§ **EXERCISE REQUIREMENTS**
Only one number is wanted here: how many lines of the data hold "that".

§ **GIVEN DATA**
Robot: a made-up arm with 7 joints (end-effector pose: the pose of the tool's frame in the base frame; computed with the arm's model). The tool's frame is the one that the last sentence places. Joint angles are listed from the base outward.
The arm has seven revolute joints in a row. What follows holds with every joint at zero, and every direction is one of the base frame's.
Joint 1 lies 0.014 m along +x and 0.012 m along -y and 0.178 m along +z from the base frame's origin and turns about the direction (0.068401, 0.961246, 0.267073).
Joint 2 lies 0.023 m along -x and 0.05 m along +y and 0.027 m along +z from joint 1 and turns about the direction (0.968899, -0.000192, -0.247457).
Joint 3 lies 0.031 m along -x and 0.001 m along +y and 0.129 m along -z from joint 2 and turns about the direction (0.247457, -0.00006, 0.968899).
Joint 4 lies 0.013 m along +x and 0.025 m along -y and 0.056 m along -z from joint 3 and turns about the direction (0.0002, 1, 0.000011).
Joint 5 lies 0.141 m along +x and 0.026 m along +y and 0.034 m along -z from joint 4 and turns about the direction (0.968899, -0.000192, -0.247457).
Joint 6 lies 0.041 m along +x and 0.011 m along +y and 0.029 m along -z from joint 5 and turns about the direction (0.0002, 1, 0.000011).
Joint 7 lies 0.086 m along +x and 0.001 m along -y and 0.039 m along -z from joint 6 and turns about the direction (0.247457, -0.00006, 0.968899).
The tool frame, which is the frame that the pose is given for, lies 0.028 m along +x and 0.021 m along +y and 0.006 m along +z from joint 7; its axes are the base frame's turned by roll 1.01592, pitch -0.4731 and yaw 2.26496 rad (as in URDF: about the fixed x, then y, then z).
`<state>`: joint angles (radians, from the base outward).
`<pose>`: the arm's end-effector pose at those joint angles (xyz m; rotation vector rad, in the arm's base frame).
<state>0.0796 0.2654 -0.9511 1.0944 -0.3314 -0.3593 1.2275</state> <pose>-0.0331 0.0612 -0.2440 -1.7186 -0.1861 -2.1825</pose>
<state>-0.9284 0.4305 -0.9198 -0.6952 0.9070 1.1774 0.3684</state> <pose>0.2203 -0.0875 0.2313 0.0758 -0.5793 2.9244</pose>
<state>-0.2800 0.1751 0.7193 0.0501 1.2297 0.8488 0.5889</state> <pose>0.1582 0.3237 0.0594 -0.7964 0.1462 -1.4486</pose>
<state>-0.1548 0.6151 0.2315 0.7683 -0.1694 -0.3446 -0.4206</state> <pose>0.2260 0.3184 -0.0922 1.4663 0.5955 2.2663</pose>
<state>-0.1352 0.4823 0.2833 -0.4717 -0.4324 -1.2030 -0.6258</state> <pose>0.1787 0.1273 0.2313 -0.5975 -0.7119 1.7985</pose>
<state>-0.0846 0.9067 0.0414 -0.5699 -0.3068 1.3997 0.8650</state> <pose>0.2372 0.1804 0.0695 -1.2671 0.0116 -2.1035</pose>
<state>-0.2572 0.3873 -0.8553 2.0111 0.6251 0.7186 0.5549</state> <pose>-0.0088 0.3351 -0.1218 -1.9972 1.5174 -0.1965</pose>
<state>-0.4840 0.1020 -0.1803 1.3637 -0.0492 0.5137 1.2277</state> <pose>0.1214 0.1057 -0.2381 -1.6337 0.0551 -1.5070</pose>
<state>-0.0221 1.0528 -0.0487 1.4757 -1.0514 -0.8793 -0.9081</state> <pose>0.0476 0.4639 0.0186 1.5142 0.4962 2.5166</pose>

§ **FINAL ANSWER**
2